Regularly lead-tin solder is a no-no for UHV. However, if the application is for a low temperature heat sink, indium might work. It melts at 156 deg C, has a very low vapor pressure, and wets copper when means it solders copper just fine. But watch out if other metals since indium may not wet them or may alloy with them sometime causing structural failure.
When I cycle my 240V heater block between 10E-3 Torr and atmosphere the wires arc. Why?
February 17, 2012
If you are not familiar with Paschen’s Law, read http://en.wikipedia.org/wiki/Paschen%27s_law It shows how a gas’s breakdown voltage is high at low pressures and at near-atmospheric pressures, but in the middle is very iffy. The chart is a bit weird to use since the x-axis is pressure x distance between surfaces at different potentials, presumably between the 240 V live wire and the neutral wire or any grounded surface.

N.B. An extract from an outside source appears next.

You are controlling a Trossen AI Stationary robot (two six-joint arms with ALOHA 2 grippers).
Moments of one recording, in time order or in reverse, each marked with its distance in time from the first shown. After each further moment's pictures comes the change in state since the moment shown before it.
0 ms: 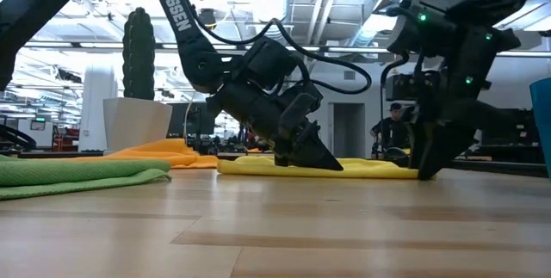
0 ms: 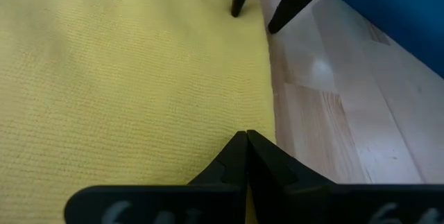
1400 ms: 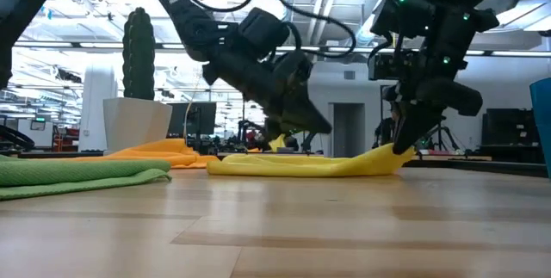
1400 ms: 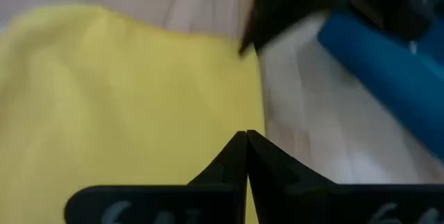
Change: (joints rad) left arm 0.051 -0.182 0.000 -0.167 0.026 -0.060; right arm -0.023 -0.031 0.153 -0.137 0.053 -0.053
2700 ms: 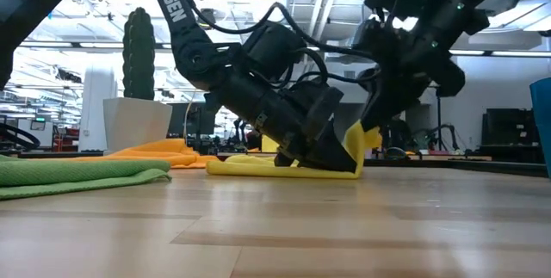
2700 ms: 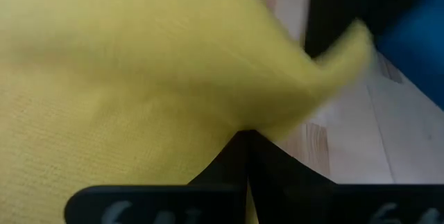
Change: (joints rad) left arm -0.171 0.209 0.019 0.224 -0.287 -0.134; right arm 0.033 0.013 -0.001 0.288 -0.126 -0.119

In this case there's an additional complication since 240VAC is the rms value and the peak voltage will be (if I recall my AC stuff correctly) 240/0.707 or 340 volts
What is a 'virtual leak'?
February 10, 2012
A virtual leak is any volume that will reach atmospheric pressure when the vessel is vented but has an extremely low gas conductance to the vacuum vessel. The classic example is a blind tapped hole. The conical shape at the bottom (created by the drill bit) has a relatively large volume.
If a regular bolt is used, the gas conductance path up the mated threads to the vacuum vessel is so low that, under high vacuum, gas leaks out very slowly. This adds to what is called the vessel's 'gas load'.
For a chamber with a fixed 'effective pumping speed' (and most are) the gas load determines the base pressure. Double the gas load and the base pressure doubles and few vacuum users are happy with that.